Spectrum instability and greybody factor stability for parabolic approximation of Regge-Wheeler potential

TL;DR

This paper studies the stability of quasinormal mode spectra and greybody factors for Schwarzschild black holes by approximating the Regge-Wheeler potential with a piecewise parabolic form, revealing sensitivities and resonances.

Contribution

It introduces a novel piecewise parabolic approximation of the Regge-Wheeler potential and analyzes its impact on QNM spectra and greybody factors, including resonance features.

Findings

QNM spectra are sensitive to small perturbations.

Greybody factors remain stable under the approximation.

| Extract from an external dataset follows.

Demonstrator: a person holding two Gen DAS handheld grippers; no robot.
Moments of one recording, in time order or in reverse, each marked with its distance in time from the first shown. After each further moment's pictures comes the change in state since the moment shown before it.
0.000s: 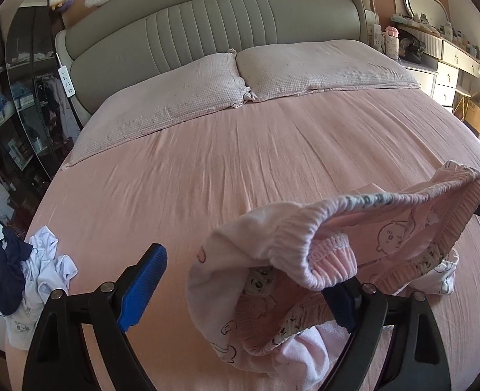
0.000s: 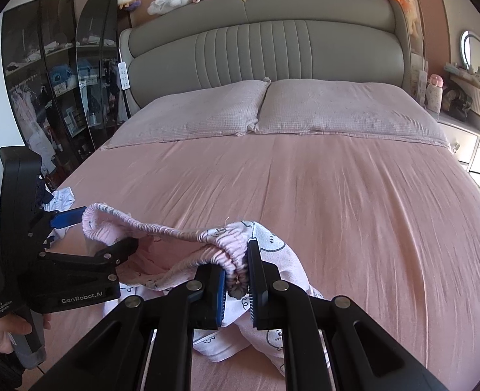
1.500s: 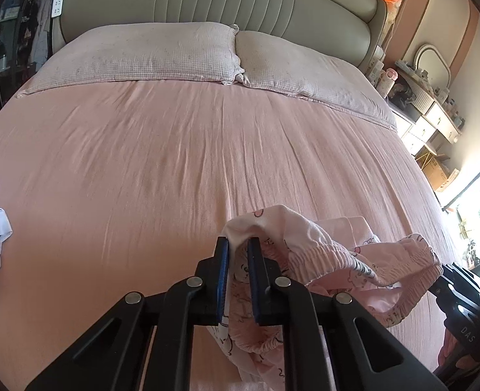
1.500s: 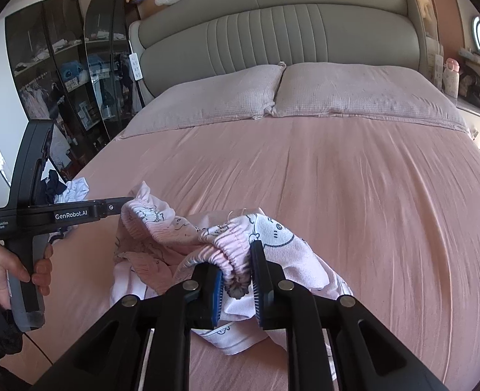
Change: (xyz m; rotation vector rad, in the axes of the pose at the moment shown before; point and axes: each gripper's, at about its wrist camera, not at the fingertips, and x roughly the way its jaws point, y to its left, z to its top) left arm 0.040 0.053 0.002 -0.278 0.129 -0.402; right arm 0.020 -0.004 -0.012 0.003 0.074 0.082
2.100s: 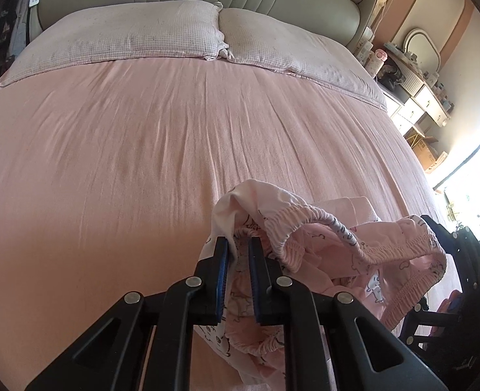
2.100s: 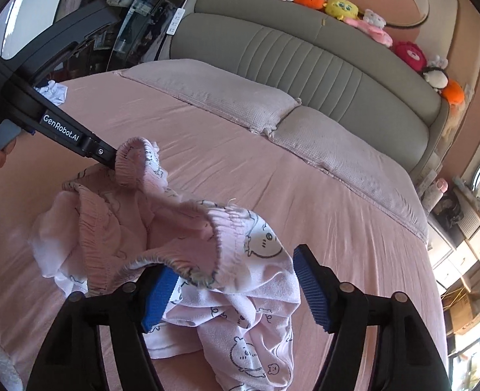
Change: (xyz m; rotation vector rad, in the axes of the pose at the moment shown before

Resonance features appear in the reflection coefficient at high frequencies.

Abstract

We investigate the stability of QNM spectra and greybody factors in the Schwarzschild black hole by approximating the Regge-Wheeler potential with a piecewise parabolic form and treating the deviation as a perturbation. We find that QNM spectra are sensitive to small perturbations, while greybody factors remain stable. This piecewise parabolic approximated potential gives rise to the long-lived modes whose imaginary parts remain close to zero and decrease slowly with overtone number increasing. The reflection coefficient shows distinct resonance feature in the high-frequency regime that are absent in the original R-W case. For the calculation of greybody factors, we employ an analytic method based on transfer matrix technique, and this approach can also be effectively used in other effective potential cases.